Em primeiro lugar, as universidades concentram sua ação no tripé ensino, pesquisa e extensão, e a revolução do sistema de ensino não acompanhou a do Qualis, pelo contrário. Os primeiros períodos desse sistema foram nos governos FHC onde o sucateamento das Universidades Federais atingiu o nível máximo, e durante muito tempo as verbas dos Programas de Pós-Graduação garantiram o papel higiênico, a conta de luz e o pequeno incremento tecnológico das salas de aula. Paradoxalmente, no últimos 30 anos nunca formamos tantos professores na história, que não possuem formação pedagógica e não são absorvidos pelas escassas vagas nas Federais, o que torna os concursos concorridos, excludentes e cujas grades de avaliação curricular privilegiam a produção de artigos. A maioria dos docentes que ingressam na Universidade atualmente possuem muitas publicações indexadas e valorizadas no Qualis e quase nenhuma experiência docente ou mesmo alguma formação pedagógica (como licenciatura). E assim acontece a formação de novos pesquisadores na graduação, com docentes que emendaram bolsa de IC, mestrado e doutorado e que nunca exerceram suas profissões.
Em segundo lugar, o grande fluxo de financiamento da pesquisa pautado pela produtividade seguido pela sua abrupta redução após o ajuste fiscal de Dilma e o famigerado “teto de gastos” seguido de 4 anos de Paulo Guedes geraram respostas adaptativas dos pesquisadores e PPPGs no sentido de aumentar a produtividade, em detrimento da qualidade, o que gerou a “Shopinização” da pesquisa brasileira. Nos dias de hoje, na maioria dos PPGs, para obtenção do título de mestre ou doutor não é mais suficiente defender uma tese ou dissertação. É preciso submeter pelo menos um artigo a uma revista Qualis “no espectro A”. Antigamente a publicação era recomendada como recompensa a trabalhos relevantes, inovadores e de grande qualidade. Hoje, muitos docentes usam como subterfúgio a submissão de artigos dos trabalhos de conclusão de curso nas graduações, quando estes já não são feitos no formato das revistas, o que já acontece com teses e dissertações. Há alguns anos participei de uma banca de qualificação de doutorado cujo projeto era composto de quatro artigos, sendo que DOIS já haviam sido publicados, ou seja, o fluxo do capital social do ritual da banca de qualificação foi totalmente subsumido pelo valor de fetiche do capitalismo, como uma festa de casamento católico que custa 500.000 reais sendo que os noivos moram juntos há anos e se divorciam 2 meses depois.

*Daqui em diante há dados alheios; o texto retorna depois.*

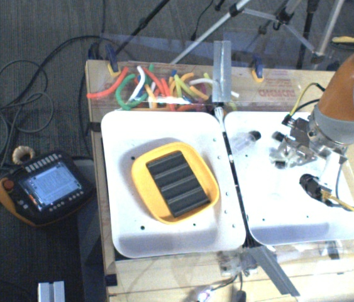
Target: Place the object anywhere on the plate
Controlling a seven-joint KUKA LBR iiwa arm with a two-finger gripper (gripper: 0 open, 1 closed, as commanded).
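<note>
A yellow plate [144,173] sits in the middle of the left bin [119,231]. A black ribbed block [177,184] lies flat on it, covering most of its centre. My gripper [283,151] hangs over the right bin [302,228], in its upper right part, well away from the plate. A small clear object with a dark tip [247,139] lies on the right bin's floor, just left of the gripper.
The grey arm with its orange band [343,93] reaches in from the right. A black cable connector [312,186] hangs below the wrist. Coloured cables [158,88] lie behind the bins. A raised divider [230,168] separates the two bins.
</note>
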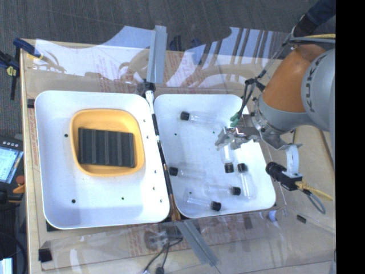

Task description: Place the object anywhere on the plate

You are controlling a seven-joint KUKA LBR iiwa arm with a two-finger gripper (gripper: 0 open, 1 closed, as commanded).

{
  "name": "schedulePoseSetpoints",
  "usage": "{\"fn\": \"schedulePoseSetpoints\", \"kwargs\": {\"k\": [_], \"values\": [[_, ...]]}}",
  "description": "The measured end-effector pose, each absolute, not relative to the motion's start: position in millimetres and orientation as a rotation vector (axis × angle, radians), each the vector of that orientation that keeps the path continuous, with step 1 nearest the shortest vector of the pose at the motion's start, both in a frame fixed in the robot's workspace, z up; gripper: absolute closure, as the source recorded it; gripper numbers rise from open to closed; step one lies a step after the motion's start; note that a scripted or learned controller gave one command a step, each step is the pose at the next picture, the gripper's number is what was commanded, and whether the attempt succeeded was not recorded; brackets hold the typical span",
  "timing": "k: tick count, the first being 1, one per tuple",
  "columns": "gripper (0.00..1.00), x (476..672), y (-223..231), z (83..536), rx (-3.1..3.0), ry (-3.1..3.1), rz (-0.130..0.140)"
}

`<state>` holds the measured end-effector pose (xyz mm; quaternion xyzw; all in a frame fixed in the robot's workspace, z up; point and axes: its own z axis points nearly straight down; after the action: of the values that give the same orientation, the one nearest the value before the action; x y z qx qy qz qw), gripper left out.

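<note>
A yellow plate point(106, 119) with a dark ribbed insert point(107, 147) lies in the left white bin point(51, 198). Several clear vials with black caps are scattered in the right bin point(171, 108). One vial point(195, 118) lies at the back left, and another vial point(228, 157) stands on end in the view, right below my gripper. A third vial point(245, 180) lies beside it. My gripper point(227, 139) hangs low over the right bin's right half, just above the upper end of that middle vial. I cannot see whether it touches the vial.
More vials lie near the right bin's front edge point(201, 201) and by its left wall point(181, 173). A metal divider point(155, 56) rises behind the seam between the bins. Tools and a small screen point(8, 161) sit off the bench's left side.
</note>
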<state>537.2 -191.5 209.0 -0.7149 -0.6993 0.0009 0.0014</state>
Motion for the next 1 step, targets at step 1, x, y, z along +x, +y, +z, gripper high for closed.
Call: {"fn": "schedulePoseSetpoints", "kwargs": {"k": [1], "values": [[1.0,555.5,-179.4,234.9,-1.93,-2.476,0.003]]}}
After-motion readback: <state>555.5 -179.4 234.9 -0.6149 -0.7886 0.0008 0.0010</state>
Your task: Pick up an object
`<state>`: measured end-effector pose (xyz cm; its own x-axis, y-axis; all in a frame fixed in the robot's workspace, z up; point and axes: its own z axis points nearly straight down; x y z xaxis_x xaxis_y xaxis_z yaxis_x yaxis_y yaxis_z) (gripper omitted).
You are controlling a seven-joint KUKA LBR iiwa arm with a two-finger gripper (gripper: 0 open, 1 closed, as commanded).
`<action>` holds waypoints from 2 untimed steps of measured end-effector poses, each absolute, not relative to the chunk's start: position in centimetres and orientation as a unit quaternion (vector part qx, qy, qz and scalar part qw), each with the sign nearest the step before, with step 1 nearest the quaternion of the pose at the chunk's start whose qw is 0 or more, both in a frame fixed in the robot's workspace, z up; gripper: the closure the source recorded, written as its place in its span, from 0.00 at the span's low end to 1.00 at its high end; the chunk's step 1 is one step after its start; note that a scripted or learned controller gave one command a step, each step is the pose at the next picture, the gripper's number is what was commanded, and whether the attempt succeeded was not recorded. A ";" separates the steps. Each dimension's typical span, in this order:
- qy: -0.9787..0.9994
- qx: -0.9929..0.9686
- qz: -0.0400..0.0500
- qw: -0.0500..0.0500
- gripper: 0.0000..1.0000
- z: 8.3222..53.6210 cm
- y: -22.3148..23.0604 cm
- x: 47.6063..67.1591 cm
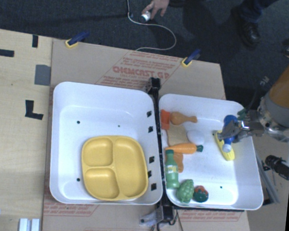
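The gripper (229,133) hangs over the right bin (238,198) near its right edge, directly above a yellow object (225,148) with a blue-and-white piece at its top. Whether the fingers are open or closed cannot be told. Along this bin's left edge lie a tan drumstick-shaped toy (181,119), a carrot (184,148) and a green bottle (171,171). Near its front edge sit a green leafy toy (185,190) and a red toy (201,194), just beside each other. The left bin (71,99) carries 1 yellow divided plate (114,167) with 3 compartments, toward its front edge.
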<state>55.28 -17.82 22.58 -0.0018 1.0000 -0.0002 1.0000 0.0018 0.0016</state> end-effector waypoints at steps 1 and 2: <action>0.709 0.705 0.000 -0.001 1.00 23.5 -12.5 54.5; 0.709 0.705 -0.001 -0.002 1.00 22.2 -7.4 54.0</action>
<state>54.01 -7.35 22.17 -0.0046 1.0000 0.0010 1.0000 0.0046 -0.0036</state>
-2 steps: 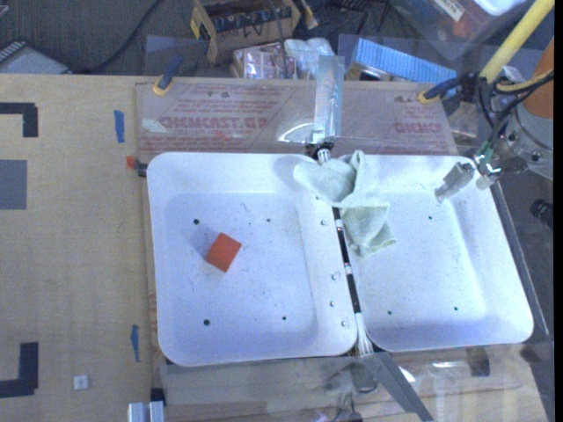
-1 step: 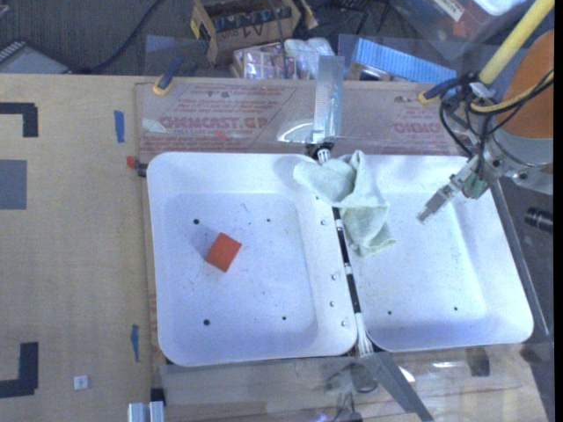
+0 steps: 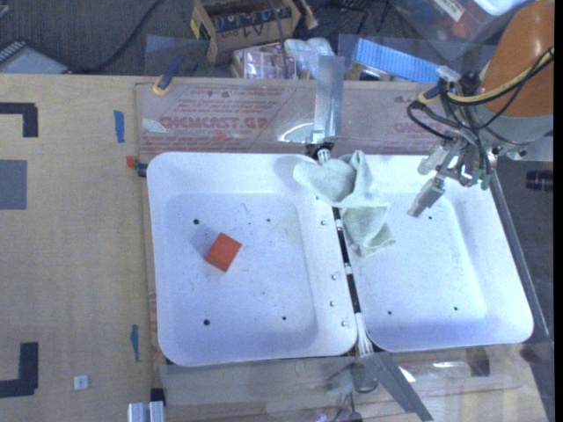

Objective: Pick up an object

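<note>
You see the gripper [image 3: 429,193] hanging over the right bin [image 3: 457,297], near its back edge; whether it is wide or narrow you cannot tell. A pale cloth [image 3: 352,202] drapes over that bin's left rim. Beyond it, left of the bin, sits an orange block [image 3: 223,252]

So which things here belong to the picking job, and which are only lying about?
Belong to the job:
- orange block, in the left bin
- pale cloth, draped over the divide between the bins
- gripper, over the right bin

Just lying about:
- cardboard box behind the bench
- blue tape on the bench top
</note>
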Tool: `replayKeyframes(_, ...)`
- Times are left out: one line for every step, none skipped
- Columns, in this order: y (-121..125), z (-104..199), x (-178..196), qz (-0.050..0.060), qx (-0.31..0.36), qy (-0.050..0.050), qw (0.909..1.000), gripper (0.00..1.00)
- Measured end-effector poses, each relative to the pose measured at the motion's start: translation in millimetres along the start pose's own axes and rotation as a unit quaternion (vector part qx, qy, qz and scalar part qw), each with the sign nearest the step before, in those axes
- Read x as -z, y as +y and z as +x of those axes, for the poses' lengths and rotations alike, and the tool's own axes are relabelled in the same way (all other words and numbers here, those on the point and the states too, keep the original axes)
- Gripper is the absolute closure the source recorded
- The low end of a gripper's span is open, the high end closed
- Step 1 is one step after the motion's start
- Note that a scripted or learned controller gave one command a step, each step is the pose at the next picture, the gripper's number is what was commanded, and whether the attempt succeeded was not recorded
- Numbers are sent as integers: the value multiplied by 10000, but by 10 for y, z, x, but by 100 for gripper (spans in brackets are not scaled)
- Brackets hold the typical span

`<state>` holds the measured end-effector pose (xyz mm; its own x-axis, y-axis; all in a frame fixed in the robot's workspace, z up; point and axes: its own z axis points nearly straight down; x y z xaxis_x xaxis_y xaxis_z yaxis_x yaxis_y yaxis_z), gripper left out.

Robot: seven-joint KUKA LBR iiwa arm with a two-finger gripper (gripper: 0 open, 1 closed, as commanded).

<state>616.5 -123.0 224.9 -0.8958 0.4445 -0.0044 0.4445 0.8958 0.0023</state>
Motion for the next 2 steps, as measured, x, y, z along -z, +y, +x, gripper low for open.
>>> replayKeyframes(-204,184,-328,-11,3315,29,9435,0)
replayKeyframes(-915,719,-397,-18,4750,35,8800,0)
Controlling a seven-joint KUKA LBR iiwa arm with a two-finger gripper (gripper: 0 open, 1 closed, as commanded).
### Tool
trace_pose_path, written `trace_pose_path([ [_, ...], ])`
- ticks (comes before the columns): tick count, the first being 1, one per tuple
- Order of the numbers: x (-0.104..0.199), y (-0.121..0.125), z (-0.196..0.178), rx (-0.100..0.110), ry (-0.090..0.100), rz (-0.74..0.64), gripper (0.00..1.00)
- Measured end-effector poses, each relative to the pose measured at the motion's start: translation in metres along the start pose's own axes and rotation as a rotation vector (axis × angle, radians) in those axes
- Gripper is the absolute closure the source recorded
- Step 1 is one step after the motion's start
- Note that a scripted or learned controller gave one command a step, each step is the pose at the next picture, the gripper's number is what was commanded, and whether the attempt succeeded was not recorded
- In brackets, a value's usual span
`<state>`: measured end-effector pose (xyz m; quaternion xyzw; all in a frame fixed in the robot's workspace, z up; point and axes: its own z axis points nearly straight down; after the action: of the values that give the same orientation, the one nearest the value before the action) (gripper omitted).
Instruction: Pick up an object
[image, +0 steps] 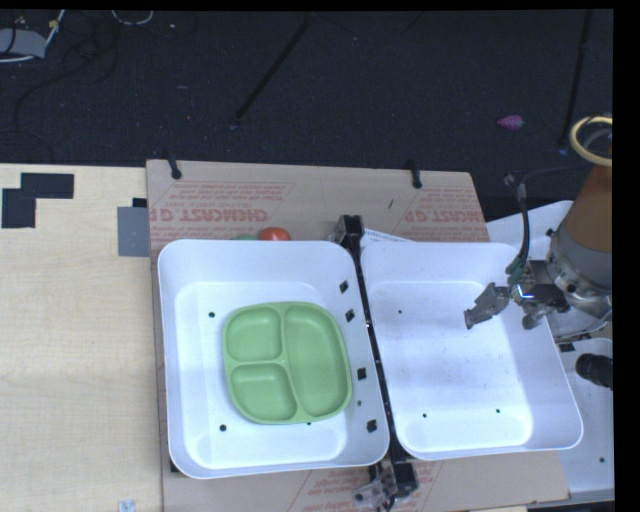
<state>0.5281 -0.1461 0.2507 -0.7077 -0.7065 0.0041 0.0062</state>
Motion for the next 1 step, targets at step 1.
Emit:
trace_pose_path([
  [1,-0.0001,0.002,-0.0059,-0.011,-0.002,-0.002,0.0],
])
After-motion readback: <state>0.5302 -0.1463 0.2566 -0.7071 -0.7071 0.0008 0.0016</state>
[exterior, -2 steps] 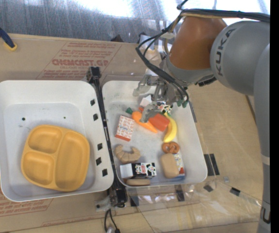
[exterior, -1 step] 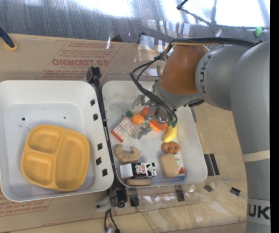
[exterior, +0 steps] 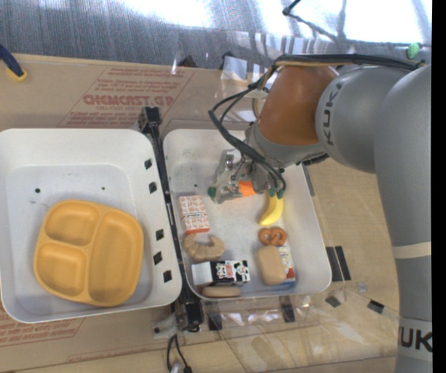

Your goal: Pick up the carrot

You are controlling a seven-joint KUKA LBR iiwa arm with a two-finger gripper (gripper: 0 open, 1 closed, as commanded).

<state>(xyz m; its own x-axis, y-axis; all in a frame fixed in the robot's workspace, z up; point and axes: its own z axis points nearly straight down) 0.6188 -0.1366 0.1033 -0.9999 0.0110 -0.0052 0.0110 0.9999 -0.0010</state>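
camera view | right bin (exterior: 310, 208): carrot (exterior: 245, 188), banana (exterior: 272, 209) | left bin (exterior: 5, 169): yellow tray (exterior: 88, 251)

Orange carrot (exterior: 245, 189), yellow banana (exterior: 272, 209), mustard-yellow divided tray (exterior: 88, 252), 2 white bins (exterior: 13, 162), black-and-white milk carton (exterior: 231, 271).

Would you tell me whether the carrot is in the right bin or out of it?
In: the carrot sits within the right bin, at the gripper, above the banana.

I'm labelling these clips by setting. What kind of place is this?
Probably a robotics lab test bench, not a kitchen: a KUKA arm reaches over two white bins, toy-looking food such as a banana lies in one, and protective brown paper covers the bench.
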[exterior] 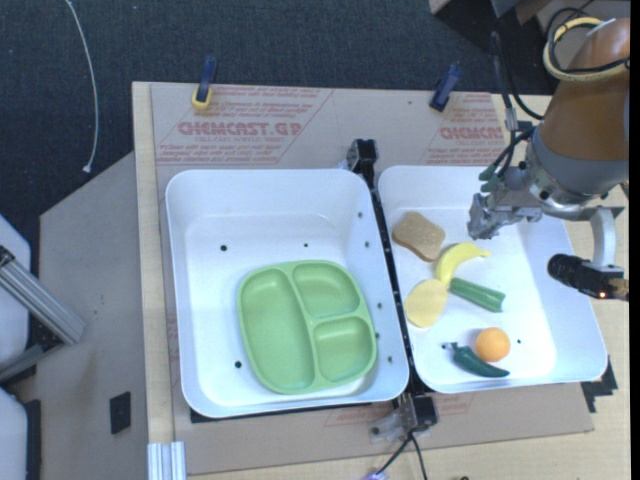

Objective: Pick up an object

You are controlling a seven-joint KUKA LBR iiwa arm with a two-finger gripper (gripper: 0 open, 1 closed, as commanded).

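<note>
Left bin (200, 208): green tray (305, 324) | right bin (560, 358): toy food | jaws (487, 220): state unclear

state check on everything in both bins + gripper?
gripper: above right bin, holding nothing visible
bread slice: lying flat, right bin
banana: lying loose, right bin
green vegetable: on its side
yellow chip: flat
orange: resting, touching green pepper
green divided plate: flat, left bin

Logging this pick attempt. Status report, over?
Gripper low over right bin, nothing seen held. Banana nearest, just below it. Bread and green pepper close by; crowded.
</note>
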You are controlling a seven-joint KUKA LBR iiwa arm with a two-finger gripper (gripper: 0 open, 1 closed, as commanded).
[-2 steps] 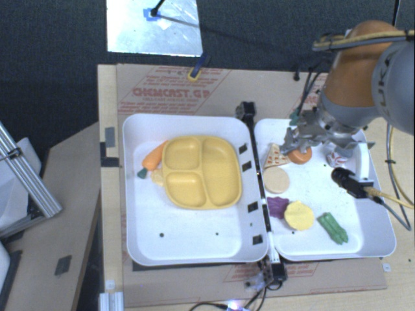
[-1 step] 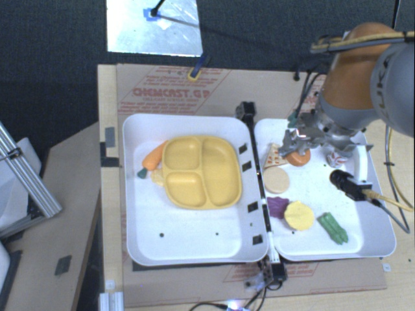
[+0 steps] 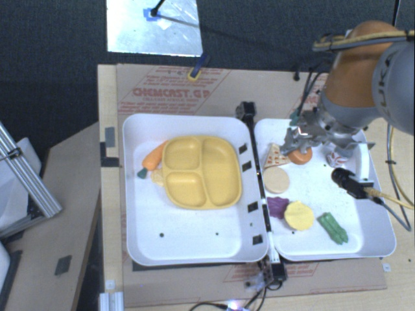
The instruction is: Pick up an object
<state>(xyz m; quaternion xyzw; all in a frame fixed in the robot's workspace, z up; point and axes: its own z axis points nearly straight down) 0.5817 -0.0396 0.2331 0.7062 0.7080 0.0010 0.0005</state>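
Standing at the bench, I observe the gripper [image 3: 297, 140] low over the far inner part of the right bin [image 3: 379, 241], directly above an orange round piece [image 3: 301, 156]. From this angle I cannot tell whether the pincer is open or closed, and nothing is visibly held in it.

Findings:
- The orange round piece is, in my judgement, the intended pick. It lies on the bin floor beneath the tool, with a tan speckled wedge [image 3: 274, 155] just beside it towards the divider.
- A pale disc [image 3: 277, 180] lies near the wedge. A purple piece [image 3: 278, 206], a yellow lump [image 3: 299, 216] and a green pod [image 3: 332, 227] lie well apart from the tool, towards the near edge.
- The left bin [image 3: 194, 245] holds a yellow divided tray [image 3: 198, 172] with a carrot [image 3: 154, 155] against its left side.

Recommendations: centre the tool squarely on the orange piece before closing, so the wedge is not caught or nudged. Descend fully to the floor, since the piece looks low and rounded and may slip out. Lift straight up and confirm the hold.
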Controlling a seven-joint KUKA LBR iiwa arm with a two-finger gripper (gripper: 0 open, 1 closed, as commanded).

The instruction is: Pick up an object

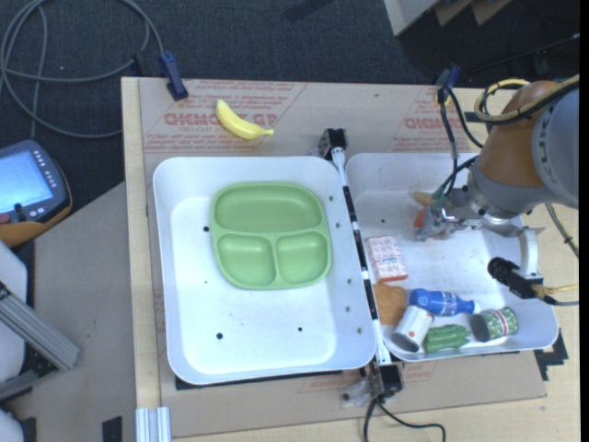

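Camera view | claw (433, 224) low in right bin (386, 168) | cardboard (276, 99) print unreadable

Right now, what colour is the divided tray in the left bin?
Light green divided tray, clearest in the camera view.

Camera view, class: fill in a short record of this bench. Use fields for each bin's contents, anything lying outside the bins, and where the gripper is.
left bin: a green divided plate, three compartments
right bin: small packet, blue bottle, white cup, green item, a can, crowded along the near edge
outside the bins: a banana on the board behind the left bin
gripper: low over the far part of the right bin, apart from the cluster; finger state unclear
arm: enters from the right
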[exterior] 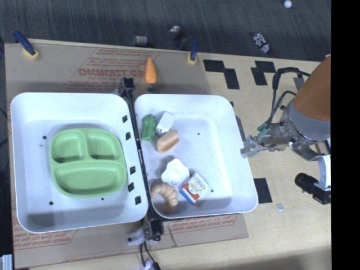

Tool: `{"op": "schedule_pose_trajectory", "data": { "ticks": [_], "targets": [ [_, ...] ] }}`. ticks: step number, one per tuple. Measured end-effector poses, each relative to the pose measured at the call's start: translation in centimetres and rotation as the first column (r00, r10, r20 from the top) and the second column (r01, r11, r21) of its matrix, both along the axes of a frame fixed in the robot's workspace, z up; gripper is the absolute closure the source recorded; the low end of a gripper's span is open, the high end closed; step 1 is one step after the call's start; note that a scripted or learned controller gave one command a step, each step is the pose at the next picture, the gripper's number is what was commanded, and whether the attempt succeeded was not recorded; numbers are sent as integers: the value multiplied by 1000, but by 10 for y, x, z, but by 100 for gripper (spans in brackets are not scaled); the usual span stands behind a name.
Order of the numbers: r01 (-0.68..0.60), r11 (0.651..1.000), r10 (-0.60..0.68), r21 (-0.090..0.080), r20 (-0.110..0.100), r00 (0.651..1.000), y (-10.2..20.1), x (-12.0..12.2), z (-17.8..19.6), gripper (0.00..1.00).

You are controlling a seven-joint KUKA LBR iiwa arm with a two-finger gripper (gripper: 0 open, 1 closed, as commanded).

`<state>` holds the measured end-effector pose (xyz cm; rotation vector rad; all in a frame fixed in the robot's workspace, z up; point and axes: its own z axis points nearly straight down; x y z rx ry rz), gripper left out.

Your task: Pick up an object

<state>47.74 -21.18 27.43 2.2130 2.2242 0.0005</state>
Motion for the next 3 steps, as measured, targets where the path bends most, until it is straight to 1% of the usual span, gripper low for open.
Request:
{"op": "schedule_pose_trajectory", "data": {
  "ticks": [1,2,3],
  "targets": [
    [-3,1000,3,3,-5,1000,69,-1,-55,100],
    [-1,1000,1,2,-1,1000,79,0,-39,100],
    [0,1000,0,2,1,1000,87,0,-31,100]
  ]
}}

Outro exemplo da “shoppinização” da produção acadêmica é o imenso congestionamento das revistas científicas. Trago aqui um caso pessoal, mas que é experimentado por vários colegas. Mantenho o frescor do ódio do texto postado na rede social Facebook:
“O sistema de produção científica no Brasil representa o caos do mundo acadêmico e o total desrespeito ao trabalho intelectual sério e comprometido".
Uma revista de Qualis A em 2023 abriu chamada para artigos sobre um tema específico.
Submeti meu texto e passei dois anos esperando o parecer.
Então uma conhecida postou no Instagram comemorando a publicação do texto dela no dossiê. Sim, hoje temos que comemorar nossa produção festejar mesmo como se ganhássemos na loteria. Imaginem um barbeiro comemorando um corte de cabelo ou um garçom comemorando um Chopp servido.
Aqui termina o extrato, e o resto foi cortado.